Beijing Commune is pleased to announce the opening of "Huang Yuxing" on April 26th, 2012. Showing a series of his latest paintings, this is the artist's first solo exhibition at Beijing Commune. It will last until June 3rd, 2012.
Huang Yuxing's paintings are idiosyncratically based on premeditated different scenes. He applied multiple pure oil paints and acrylics upon canvases, rendering a colorful yet transparent picture. The scenes are fantastical, but simultaneously with quite a few elements of everyday structures or items in his paintings. These elements were dissected and rearranged by Huang to form a new pattern. Trap, Colosseum, Podium and Club of Law Enforcers...many details within these dramatic but concrete scenes explicitly explains the relations between the paintings and their titles, behind which lies a lucid narrative approach. Huang mainly took up the geometric forms, rendering multiple proportions which were painted mainly red, yellow and blue, so as to pose the style of this new series. The works are mainly based on bright yellow, and then partially covered with red, blue and other mixed colors. Huang intentionally leaves some rooms or outlines the subjects, so as to intensify the colors in the paintings. Ostensibly random brushworks make paints streaming down along the canvases.
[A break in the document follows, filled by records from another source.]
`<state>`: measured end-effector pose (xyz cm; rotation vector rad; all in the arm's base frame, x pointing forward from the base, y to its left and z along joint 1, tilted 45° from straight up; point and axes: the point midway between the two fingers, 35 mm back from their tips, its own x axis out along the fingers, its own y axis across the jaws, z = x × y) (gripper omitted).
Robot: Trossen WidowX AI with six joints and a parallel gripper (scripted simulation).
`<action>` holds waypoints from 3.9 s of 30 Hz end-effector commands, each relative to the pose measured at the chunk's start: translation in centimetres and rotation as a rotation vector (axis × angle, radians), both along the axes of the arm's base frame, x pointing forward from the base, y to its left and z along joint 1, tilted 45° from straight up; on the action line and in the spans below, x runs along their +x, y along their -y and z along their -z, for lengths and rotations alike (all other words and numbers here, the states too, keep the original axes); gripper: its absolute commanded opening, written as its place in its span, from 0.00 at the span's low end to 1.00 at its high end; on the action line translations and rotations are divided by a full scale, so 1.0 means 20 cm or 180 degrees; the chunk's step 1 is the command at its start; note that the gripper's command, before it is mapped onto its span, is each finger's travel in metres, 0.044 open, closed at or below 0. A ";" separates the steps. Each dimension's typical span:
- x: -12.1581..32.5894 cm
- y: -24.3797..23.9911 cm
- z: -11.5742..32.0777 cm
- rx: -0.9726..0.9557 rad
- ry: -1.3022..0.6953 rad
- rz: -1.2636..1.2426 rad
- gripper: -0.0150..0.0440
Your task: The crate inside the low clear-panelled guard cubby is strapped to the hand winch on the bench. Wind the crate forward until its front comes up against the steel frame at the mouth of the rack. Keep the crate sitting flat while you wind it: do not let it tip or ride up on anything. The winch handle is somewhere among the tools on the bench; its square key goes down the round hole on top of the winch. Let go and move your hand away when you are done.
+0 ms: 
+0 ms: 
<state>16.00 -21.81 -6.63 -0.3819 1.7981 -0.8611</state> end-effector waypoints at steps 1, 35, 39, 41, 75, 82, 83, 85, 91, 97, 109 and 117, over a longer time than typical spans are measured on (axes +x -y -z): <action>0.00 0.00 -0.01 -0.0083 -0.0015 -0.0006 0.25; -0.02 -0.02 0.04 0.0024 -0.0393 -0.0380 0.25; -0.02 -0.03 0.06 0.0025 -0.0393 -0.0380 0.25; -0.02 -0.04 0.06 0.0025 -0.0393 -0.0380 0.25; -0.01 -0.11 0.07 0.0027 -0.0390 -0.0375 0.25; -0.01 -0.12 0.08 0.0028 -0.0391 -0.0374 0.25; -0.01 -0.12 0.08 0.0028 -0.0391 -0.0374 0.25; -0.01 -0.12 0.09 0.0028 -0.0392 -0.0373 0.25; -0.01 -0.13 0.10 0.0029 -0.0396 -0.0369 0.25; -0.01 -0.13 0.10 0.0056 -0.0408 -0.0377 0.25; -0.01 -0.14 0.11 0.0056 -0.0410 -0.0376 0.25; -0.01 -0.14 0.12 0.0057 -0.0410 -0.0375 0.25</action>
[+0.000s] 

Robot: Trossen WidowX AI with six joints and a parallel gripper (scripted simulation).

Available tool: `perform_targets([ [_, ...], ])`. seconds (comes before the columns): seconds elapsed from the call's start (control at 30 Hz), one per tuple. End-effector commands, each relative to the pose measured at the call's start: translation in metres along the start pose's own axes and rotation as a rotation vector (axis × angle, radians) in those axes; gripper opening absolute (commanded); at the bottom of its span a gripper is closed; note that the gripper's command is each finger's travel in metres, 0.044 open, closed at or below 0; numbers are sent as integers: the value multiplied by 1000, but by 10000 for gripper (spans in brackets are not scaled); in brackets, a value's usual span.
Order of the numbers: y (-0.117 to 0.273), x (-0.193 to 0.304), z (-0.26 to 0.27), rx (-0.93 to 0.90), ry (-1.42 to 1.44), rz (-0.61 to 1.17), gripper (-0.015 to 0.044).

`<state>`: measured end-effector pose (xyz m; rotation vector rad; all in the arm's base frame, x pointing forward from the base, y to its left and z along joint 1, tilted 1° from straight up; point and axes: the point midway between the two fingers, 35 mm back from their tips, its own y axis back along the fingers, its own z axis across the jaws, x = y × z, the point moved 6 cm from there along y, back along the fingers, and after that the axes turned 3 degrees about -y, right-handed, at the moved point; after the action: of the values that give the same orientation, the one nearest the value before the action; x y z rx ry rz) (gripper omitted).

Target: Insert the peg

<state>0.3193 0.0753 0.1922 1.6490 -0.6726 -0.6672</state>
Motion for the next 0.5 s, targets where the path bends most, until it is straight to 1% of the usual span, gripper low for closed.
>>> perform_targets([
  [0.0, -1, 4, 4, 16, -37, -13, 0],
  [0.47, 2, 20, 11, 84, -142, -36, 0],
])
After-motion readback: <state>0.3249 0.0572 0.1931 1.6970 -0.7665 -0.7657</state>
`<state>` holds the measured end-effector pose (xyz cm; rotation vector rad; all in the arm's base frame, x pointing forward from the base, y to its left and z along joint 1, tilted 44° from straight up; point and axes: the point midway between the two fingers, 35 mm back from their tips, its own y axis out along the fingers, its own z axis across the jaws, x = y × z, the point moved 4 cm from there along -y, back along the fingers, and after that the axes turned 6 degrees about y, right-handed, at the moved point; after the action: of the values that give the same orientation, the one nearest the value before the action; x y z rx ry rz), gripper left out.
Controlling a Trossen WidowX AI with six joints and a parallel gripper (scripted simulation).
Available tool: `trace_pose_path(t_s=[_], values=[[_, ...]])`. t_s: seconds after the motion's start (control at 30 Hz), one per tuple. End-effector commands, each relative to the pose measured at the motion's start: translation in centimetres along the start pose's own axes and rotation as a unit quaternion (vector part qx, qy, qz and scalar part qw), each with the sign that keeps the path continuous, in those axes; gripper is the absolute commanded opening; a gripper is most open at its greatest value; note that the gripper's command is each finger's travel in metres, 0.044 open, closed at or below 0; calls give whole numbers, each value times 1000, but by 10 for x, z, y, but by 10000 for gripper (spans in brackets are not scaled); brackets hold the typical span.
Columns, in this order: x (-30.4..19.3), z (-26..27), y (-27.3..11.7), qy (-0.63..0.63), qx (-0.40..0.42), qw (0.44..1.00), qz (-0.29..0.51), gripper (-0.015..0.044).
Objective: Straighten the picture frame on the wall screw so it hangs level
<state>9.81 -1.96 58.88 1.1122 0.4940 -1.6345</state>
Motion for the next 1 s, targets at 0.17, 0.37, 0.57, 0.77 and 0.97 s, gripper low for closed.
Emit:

Huang’s works end up with obvious characteristics of expressionism. By means of the method, Huang Yuxing represents individuals’ reflections, imaginations and mental fabrications about the surroundings and social milieu. The development of paintings is sluggish nowadays. Compared with other artists in the same generation, Huang Yuxing’s style reveals singularity, which seemingly detached from current social contexts. Yet, there are practically apparent relations with his educational background in the academy, exposing a “fallacious” aesthetic value and “paradoxical” comprehension, which are especially apparent in his latest undertaking. Strong visible impact intertwined with practically thin paints attached to the canvases, endowing the whole picture with an eerie aura. Despite the surrealism prevailing in his paintings, sarcasm about politics, even not explicit or pertinent, serves as the quintessence. Huang’s detachment mirrors a collective consciousness of bunch of people in the same generation. Renouncing conceptualism when star ting painting, Huang typically fulf ills his ar tistic practices along with modernism, imbuing the new surroundings with new significances and values.